France’s audit body, the Cour des Comptes, detailed what it said was huge overspending by Macron’s Elysée Palace on receptions and trips, with a record high €125 million expenses budget being exceeded by €8 million in 2023.
“Significant efforts will have to be undertaken, starting in 2024, in order to restore and perpetuate balance,” warned the state audit institution.
The auditors’ admonishment did not prevent Macron from holding one final farewell meal at the Elysée on August 11 for departing heads of state who had attended the Olympics.
They included Sweden’s King Carl XVI Gustaf, Monaco’s Prince Albert II, Luxembourg’s Grand Duke Henri and Spain’s Queen Sofia.
The US was represented by the husband of Democrat presidential hopeful Kamala Harris, Douglas Emhoff.
The report into extravagant spending — which included a State dinner for King Charles III in Versailles and one for India’s PM Narendra Modi in the Louvre — appeared to hit a nerve with the French press.
“I believe Brigitte [Macron] to be the target, with her tendency for lavish parties and luxurious lifestyle at our expense,” said Ponton.
All the same, Paris-based university professor Matthew Fraser told Brussels Signal: “It was a favour to Macron that it came out during the summer when everyone was away on holiday and distracted by the Olympics.”

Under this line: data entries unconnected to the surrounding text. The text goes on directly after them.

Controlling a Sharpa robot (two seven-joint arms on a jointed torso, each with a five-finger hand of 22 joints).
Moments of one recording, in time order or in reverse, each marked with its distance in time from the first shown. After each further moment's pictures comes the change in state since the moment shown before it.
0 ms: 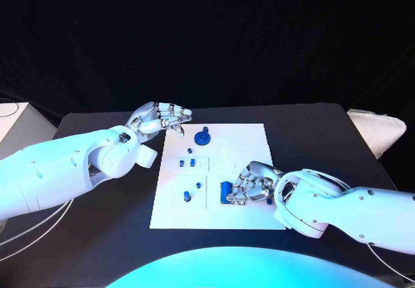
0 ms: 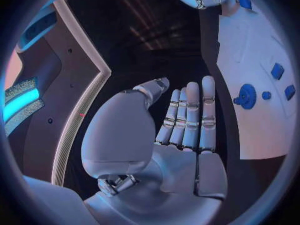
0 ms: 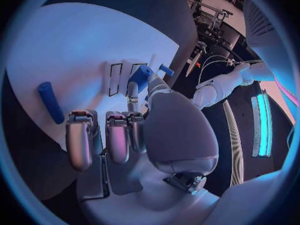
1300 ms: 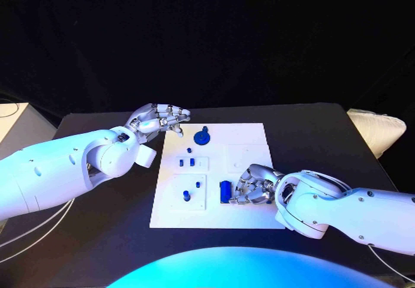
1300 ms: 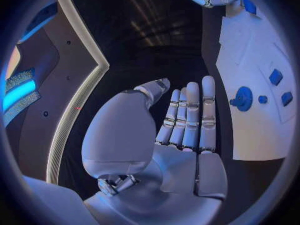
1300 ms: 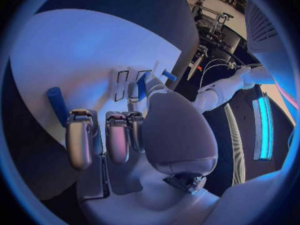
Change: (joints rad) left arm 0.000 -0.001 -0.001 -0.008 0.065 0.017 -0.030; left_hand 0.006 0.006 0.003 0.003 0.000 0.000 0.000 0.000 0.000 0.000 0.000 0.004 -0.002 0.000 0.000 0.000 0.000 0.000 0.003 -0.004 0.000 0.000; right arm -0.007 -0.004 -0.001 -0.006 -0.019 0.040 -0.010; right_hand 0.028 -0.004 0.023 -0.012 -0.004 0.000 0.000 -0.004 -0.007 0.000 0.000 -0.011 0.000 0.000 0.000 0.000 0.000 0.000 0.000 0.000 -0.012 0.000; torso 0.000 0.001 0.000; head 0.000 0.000
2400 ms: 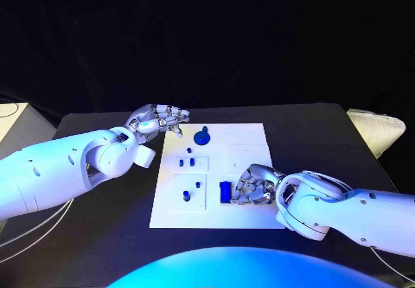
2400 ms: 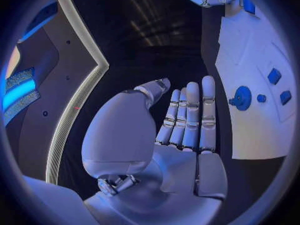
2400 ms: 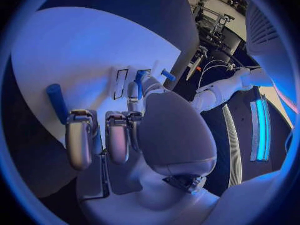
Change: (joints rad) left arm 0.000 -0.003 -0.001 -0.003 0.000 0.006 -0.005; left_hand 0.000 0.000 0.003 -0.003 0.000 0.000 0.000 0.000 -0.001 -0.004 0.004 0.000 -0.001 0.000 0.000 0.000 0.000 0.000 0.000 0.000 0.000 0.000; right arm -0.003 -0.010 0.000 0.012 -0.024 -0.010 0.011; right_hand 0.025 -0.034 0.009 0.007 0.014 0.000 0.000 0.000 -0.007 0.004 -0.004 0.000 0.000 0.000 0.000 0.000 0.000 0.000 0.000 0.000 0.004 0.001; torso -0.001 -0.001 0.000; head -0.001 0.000
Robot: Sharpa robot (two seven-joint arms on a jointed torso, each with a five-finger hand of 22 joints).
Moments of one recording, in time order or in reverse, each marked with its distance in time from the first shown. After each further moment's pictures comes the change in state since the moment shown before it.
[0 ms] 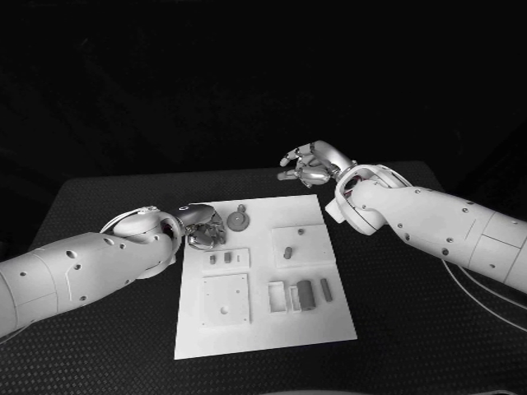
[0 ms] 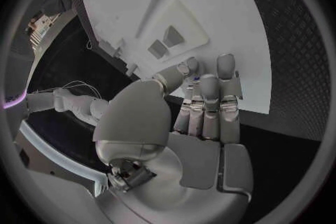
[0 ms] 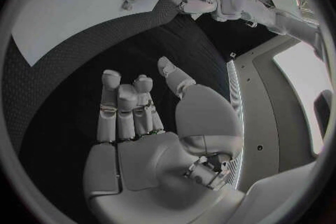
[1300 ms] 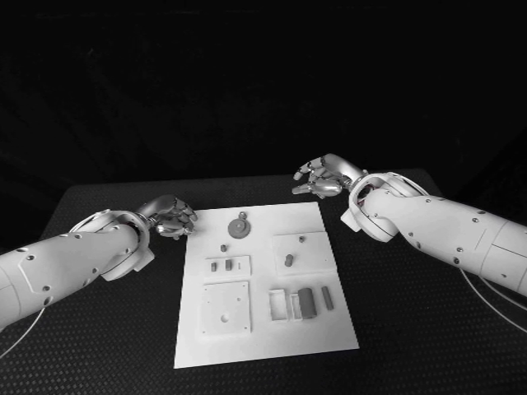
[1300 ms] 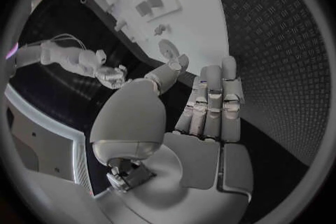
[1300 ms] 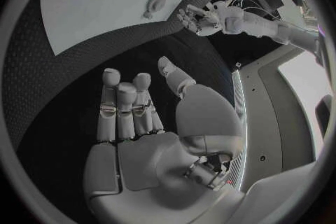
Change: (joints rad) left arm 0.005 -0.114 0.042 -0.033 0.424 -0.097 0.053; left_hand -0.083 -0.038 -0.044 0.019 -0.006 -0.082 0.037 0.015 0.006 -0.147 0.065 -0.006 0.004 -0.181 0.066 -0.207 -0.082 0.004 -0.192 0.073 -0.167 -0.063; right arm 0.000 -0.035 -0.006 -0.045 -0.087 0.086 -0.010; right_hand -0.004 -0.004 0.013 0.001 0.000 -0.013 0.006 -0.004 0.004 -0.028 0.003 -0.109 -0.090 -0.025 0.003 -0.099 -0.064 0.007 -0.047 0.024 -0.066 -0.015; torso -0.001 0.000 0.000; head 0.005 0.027
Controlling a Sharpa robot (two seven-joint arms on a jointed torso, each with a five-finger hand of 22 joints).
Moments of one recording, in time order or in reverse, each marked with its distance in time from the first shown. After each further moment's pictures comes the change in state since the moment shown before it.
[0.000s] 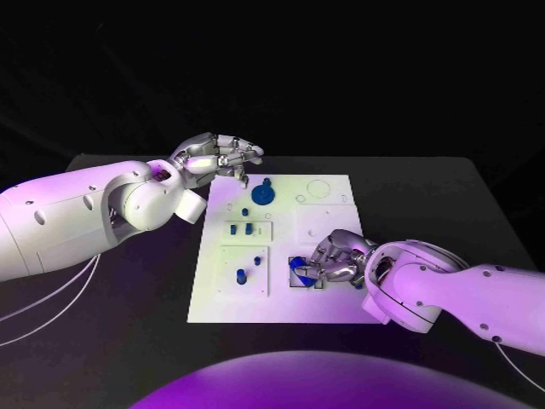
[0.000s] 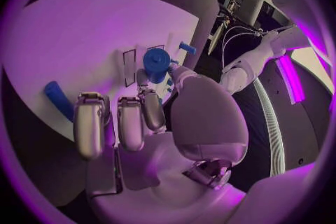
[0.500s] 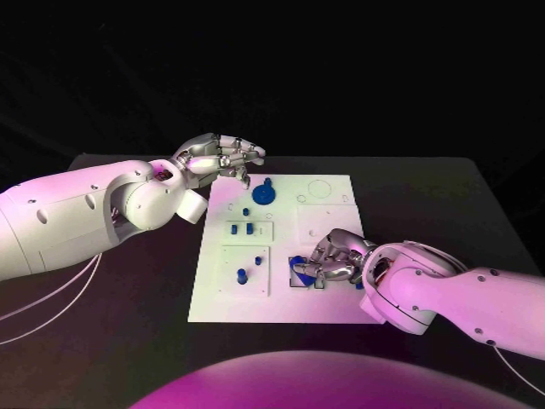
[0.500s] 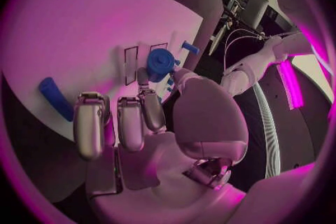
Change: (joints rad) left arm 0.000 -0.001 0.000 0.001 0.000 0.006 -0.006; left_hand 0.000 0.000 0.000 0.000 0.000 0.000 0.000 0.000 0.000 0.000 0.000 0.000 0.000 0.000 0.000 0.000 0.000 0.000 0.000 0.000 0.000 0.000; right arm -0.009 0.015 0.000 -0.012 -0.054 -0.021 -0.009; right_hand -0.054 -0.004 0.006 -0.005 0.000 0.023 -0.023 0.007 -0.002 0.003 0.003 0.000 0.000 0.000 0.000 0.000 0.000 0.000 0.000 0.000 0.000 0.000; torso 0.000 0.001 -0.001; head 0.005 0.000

“It would have been much crueller if it came out in September when everyone is back and ready for a fight,” he added.
With the battle for prime minister intensifying, from the names emerging in the French press it seemed clear “Macron’s choice of prime minister will be based on three criteria,” Fraser said.
First, he said, someone “from the political centre who will maintain the status quo.”
Second, someone who is “low key, even dull, and will not attempt to steal the spotlight.”
Third, someone “with no presidential ambitions for 2027, avoiding Macron the frustration of having as prime minister someone in campaign mode to succeed him.”
And whatever their other qualifications for the office, Cazeneuve, Barnier, and Bertrand each appeared to meet these three criteria, Fraser observed.